* [EXERCISE DETAILS]
Look through the entries below and extract exactly the lines from the one containing "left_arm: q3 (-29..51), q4" through the one containing "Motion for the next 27", ends included.

Source data:
▼

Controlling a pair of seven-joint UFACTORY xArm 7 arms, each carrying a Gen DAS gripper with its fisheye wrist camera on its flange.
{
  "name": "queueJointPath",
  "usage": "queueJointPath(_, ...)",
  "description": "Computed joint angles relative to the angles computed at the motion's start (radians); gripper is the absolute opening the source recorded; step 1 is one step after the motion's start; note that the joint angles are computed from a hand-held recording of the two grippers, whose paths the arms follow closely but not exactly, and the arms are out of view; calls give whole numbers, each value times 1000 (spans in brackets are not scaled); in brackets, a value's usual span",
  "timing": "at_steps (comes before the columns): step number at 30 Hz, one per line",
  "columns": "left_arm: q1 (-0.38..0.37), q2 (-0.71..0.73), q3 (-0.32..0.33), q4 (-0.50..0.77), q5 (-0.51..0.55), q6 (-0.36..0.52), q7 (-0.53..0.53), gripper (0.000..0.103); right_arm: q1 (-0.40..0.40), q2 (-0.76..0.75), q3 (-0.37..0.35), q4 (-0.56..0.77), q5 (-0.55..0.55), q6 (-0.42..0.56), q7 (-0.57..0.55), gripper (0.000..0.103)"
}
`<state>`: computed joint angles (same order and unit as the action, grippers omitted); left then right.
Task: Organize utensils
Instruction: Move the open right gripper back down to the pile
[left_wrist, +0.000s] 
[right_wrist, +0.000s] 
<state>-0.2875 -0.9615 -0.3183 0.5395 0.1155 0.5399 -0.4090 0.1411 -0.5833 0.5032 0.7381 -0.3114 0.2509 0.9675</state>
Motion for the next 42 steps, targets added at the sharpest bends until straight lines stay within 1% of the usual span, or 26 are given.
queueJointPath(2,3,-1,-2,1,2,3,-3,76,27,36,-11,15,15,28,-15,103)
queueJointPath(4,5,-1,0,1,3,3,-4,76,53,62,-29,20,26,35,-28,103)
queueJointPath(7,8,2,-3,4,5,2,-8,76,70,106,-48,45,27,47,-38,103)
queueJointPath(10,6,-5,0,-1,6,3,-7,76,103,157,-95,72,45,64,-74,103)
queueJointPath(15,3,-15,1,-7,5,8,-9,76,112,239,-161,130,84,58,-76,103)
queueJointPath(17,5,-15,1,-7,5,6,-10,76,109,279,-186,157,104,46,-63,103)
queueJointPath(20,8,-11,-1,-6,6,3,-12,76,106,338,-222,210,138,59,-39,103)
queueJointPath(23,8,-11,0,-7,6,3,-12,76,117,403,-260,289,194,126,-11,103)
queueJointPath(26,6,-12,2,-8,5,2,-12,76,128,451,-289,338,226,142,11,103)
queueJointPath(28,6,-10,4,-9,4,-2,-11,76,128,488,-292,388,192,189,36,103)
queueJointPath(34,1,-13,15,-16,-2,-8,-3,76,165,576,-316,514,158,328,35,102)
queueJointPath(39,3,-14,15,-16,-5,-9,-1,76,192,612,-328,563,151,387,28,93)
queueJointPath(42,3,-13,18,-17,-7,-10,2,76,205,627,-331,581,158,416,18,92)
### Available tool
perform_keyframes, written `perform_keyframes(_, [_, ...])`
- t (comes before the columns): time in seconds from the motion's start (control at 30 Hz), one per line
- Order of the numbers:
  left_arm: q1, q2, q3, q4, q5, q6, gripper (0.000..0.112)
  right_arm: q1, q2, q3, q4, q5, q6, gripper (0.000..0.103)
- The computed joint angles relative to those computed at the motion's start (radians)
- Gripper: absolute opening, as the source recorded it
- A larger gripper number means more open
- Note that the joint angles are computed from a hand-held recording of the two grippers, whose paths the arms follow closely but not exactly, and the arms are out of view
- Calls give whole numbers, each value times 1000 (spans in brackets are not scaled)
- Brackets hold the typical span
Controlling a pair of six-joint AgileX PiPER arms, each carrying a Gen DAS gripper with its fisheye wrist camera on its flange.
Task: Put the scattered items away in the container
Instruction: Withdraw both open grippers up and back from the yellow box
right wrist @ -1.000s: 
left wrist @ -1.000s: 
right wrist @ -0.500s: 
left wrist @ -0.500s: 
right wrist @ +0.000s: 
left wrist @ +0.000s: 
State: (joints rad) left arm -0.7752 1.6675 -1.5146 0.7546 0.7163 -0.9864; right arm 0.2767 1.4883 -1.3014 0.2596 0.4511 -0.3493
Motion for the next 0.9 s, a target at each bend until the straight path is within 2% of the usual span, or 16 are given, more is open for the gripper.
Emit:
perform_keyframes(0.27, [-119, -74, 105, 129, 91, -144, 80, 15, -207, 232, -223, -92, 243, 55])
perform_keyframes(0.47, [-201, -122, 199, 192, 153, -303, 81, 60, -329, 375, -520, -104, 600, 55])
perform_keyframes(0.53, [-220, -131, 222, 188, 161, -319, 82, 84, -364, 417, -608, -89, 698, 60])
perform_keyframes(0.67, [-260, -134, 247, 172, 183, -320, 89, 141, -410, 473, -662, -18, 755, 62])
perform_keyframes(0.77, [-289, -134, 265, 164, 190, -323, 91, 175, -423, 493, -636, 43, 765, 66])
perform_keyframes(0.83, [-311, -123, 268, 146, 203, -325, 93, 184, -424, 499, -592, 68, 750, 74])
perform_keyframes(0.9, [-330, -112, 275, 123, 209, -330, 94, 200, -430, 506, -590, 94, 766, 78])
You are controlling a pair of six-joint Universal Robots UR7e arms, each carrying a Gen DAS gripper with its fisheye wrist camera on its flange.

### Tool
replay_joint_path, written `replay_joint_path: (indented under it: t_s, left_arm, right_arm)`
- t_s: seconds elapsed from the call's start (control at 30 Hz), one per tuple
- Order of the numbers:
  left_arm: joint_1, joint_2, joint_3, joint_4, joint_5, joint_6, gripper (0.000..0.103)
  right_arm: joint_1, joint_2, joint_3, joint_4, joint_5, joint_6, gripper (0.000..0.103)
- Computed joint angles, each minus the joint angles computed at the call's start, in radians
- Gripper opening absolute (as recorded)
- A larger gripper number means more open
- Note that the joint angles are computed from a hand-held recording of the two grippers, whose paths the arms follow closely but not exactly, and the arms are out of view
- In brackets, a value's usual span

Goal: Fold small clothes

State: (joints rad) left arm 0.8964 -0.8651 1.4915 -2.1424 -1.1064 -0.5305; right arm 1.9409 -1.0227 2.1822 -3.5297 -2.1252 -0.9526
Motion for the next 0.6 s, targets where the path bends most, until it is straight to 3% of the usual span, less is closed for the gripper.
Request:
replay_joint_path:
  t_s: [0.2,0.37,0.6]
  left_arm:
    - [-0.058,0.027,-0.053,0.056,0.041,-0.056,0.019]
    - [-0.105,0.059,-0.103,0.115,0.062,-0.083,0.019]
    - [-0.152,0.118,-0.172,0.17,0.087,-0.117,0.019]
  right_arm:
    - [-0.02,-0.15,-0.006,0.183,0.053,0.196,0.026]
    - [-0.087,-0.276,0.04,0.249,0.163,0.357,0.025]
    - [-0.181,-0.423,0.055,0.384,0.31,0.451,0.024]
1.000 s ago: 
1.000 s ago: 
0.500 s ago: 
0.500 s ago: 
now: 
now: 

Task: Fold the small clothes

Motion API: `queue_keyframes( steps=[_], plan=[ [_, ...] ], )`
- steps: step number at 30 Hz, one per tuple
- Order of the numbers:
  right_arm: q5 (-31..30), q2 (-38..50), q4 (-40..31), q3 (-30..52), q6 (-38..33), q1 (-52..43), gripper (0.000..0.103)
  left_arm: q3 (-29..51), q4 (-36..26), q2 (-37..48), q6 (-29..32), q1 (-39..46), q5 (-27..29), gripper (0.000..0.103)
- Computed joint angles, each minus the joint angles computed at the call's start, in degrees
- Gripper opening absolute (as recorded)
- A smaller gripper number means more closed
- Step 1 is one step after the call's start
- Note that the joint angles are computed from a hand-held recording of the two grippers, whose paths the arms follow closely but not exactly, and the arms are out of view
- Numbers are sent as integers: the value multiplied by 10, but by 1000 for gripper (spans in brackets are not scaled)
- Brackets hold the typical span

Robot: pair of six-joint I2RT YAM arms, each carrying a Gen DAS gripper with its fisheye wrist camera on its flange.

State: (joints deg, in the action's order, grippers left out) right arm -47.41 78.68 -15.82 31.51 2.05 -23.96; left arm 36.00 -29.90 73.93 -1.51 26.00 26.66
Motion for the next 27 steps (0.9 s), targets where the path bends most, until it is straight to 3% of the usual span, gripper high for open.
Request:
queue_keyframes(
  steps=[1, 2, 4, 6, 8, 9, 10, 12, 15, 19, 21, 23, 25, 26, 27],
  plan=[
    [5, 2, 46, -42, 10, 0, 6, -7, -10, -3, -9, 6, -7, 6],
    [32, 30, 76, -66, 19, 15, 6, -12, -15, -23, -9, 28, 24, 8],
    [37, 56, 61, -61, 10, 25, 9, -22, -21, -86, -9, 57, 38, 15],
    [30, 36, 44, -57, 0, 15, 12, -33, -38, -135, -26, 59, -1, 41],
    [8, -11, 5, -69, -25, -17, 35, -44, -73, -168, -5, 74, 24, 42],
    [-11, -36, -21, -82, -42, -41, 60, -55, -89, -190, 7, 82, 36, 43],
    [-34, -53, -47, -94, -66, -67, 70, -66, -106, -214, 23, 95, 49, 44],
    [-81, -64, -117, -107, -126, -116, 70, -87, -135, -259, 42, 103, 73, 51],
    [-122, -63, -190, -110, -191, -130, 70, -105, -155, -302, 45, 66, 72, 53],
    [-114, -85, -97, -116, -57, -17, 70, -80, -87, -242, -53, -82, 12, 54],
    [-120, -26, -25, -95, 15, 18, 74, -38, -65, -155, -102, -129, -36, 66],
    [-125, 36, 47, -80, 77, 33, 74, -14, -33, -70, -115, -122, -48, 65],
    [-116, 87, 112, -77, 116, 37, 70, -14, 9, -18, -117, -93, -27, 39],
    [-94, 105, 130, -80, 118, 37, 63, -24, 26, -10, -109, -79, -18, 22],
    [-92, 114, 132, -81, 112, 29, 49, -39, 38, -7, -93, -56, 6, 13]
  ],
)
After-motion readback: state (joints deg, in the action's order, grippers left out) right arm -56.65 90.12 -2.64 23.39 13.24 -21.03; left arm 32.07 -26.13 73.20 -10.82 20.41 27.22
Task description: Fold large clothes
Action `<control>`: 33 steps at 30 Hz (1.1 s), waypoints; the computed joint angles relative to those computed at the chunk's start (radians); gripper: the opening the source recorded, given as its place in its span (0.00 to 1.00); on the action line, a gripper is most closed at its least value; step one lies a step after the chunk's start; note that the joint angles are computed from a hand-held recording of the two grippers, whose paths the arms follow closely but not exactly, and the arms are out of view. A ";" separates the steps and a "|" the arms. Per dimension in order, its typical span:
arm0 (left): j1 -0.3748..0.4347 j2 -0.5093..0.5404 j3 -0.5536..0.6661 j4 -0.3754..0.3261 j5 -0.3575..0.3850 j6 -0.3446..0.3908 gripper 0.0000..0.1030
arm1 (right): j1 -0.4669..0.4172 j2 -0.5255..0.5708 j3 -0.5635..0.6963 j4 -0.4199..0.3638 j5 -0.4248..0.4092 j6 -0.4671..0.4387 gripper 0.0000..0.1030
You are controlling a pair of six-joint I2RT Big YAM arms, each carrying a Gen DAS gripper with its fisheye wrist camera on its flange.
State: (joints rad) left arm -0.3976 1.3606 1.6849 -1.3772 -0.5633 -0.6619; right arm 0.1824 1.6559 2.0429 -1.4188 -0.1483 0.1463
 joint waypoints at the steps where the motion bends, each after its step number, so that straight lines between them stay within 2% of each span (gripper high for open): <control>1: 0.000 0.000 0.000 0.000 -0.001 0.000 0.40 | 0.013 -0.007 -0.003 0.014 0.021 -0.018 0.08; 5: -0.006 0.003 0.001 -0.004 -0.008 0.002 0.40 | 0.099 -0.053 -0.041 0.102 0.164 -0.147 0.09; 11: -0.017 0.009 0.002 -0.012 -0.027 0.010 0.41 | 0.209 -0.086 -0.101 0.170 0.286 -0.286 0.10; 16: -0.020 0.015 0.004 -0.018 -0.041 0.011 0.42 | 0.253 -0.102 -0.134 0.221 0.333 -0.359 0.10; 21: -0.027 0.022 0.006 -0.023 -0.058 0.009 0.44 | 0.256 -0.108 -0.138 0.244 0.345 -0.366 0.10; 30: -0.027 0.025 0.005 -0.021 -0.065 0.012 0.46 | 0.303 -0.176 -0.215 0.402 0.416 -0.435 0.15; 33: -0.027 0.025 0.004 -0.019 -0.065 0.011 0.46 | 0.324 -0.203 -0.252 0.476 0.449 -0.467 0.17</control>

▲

* [ANSWER AREA]
  left_arm: q3 (-29..51), q4 (-36..26), q2 (-37..48), q6 (-29..32), q1 (-39..46), q5 (-27..29), gripper (0.000..0.103)
- Computed joint angles, each minus the joint angles computed at the call's start, in degrees
- Gripper opening absolute (as recorded)
- A smaller gripper number means more closed
- Step 1 is one step after the call's start
- Note that the joint angles are computed from a hand-held recording of the two grippers, whose paths the arms follow closely but not exactly, and the arms are out of view
- Numbers are sent as integers: the value multiplied by 10, but by 1000 for gripper (spans in brackets are not scaled)
- Brackets hold the typical span

Robot: pair of six-joint I2RT YAM arms, each carrying a Gen DAS gripper with its fisheye wrist camera on its flange.

State: (joints deg, in the action's order, grippers left out) right arm -47.41 78.68 -15.82 31.51 2.05 -23.96; left arm 36.00 -29.90 73.93 -1.51 26.00 26.66
Motion for the next 27 steps (0.9 s), targets where the path bends most, until it is straight to 3% of the usual span, gripper high for open.

The answer has now been finished.